By: Adam Aptowitzer
Charities spend a great deal of time and energy focusing on audits from the Charities Directorate. While this attention on the Directorate is justifiable it is important to recognize that charity regulation is only one function of the Canada Revenue Agency (the “CRA”) and that charities are answerable to the CRA for many of its activities.
One particularly troublesome area seems to be the T4 habits of charities. Even where there is no issue with a specific expenditure on a particular individual for a charitable activity, if the charity does not properly issue the T4 the CRA may well hold that the charity is offside the requirement to keep proper books and records. And in this thorny area, the issuance of T4s to non-residents seems to be particularly difficult.
The ‘use’ of non-residents in pursuit of charitable activities is actually quite common. Churches use non-resident Pastors, charities often have non-resident consultants and many organizations use key-note addresses for their annual meetings. Where these individuals are not residents of Canada, questions arise as to the responsibility of the charity for withholding and remitting a portion of the payment amount to the CRA.
If the individual never sets foot in Canada then there are no withholding requirements.
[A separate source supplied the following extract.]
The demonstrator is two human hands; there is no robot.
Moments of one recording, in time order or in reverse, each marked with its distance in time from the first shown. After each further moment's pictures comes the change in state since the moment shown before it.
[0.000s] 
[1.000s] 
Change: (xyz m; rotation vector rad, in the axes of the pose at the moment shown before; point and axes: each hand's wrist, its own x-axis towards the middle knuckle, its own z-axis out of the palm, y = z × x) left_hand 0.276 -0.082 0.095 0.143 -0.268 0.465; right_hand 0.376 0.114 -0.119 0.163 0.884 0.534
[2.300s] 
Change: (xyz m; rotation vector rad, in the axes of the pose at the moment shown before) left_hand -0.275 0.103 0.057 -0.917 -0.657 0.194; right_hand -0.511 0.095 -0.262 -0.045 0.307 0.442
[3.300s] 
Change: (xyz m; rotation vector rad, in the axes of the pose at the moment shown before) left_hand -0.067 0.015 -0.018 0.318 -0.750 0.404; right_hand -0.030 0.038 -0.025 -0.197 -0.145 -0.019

However, where the recipient is a non – resident that provided a service in Canada and is paid a fee, commission or other amount (although not salary or wages) then the Canadian payor must withhold 15% (24% in Quebec) from the payment exclusive of reimbursement for expenses. It should go without saying that the amount withheld must be remitted to the CRA (or Revenue Quebec).
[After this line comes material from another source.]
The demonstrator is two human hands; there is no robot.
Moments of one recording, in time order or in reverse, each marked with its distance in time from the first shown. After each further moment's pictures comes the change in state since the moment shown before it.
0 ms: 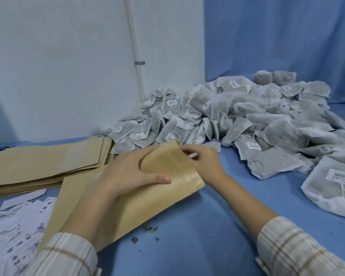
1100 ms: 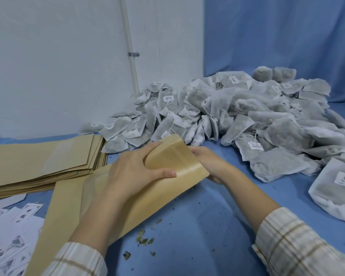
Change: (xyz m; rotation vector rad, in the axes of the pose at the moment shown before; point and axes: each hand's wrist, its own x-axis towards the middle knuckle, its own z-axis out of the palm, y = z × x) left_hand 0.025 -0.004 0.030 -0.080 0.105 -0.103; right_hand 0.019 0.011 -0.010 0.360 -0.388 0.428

It can, at times, be difficult to determine whether an individual is a non – resident. And even if it is obvious that the person does not live in Canada there may be some difficulty in determining in which country they are resident. To make matters worse, where the individual may be resident in more than one country, the charity employer may need to resort to the tie-breaking rules that are a feature in many tax treaties. (Although in this case the Canadian charity may need to know the application of the tie breaking rules between two foreign countries to determine where a non – resident contractor is resident). This might be necessary to determine whether Canada has a treaty with the country in which the individual is actually resident for reasons which are explained below.
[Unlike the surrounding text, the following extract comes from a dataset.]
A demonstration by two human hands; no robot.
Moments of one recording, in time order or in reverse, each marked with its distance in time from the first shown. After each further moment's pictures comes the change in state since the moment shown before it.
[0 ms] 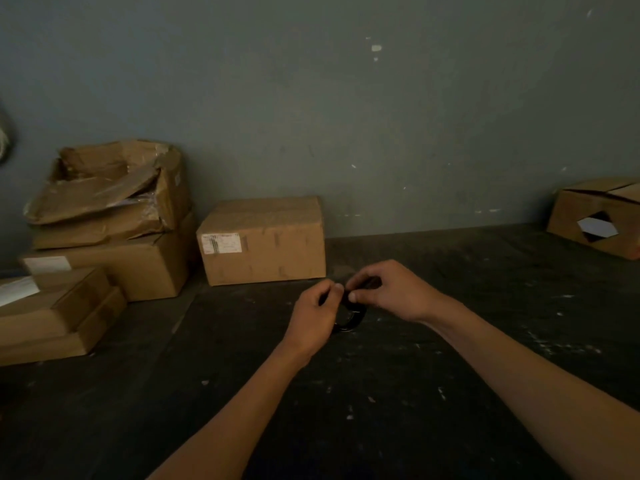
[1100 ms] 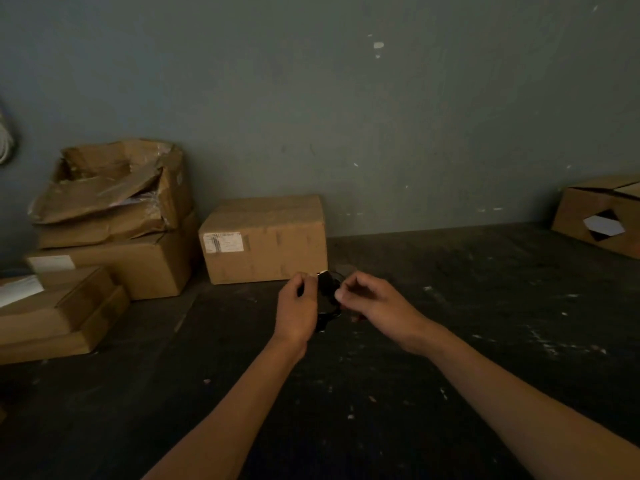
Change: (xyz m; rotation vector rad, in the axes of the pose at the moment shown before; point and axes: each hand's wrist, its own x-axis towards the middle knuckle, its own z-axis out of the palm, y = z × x) left_hand 0.008 -0.005 -0.008 -0.213 0.229 -0.106; right_hand -0.014 0.003 0.031 0.452 -0.008 -0.002
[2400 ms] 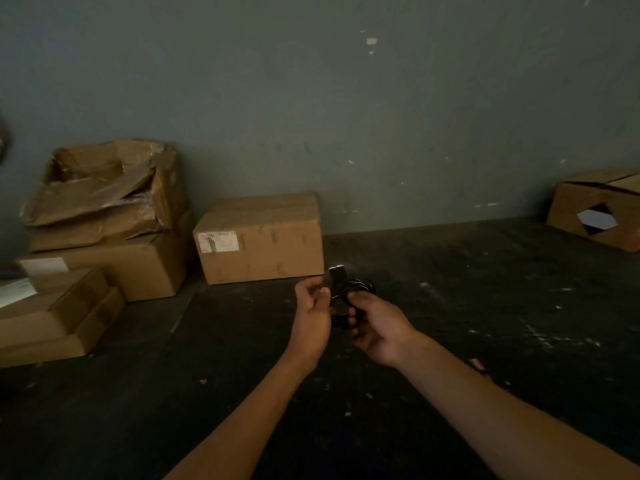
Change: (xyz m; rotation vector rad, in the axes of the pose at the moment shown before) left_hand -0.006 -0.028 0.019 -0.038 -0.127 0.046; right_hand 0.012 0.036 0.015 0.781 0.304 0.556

The amount withheld can be reduced by application – of the recipient – to the CRA. There are two mechanisms to do so. The first relates to a relevant treaty between Canada and the country of residence of the contractor to reduce with amount withheld. Another waiver exists where the individual would not be paying any Canadian tax as a result of deductions available to him or her in the course of their work or if the amount of income is less than $5000 CDN. The waiver must be applied for by the recipient and will not be backdated[1]. So non-residents working in Canada should be proactive in applying for the waiver.
Once the amounts are deducted the non-resident may file a Canadian income tax return and claim any overage amount back as a refund if applicable. Knowledge of these rules is critical. An organization which fails to withhold and remit the amount itself becomes obligated to make the payment out of its own pocket. The further corollary is that Directors may become responsible personally as they would for any other individual for whom they do not withhold and remit the source deductions.
Charities and not-for-profits as economic actors are subject to many of the same income tax rules as every other economic actor. All organizations should seek professional counsel with expertise in these specific areas so as to avoid the pitfalls of operation.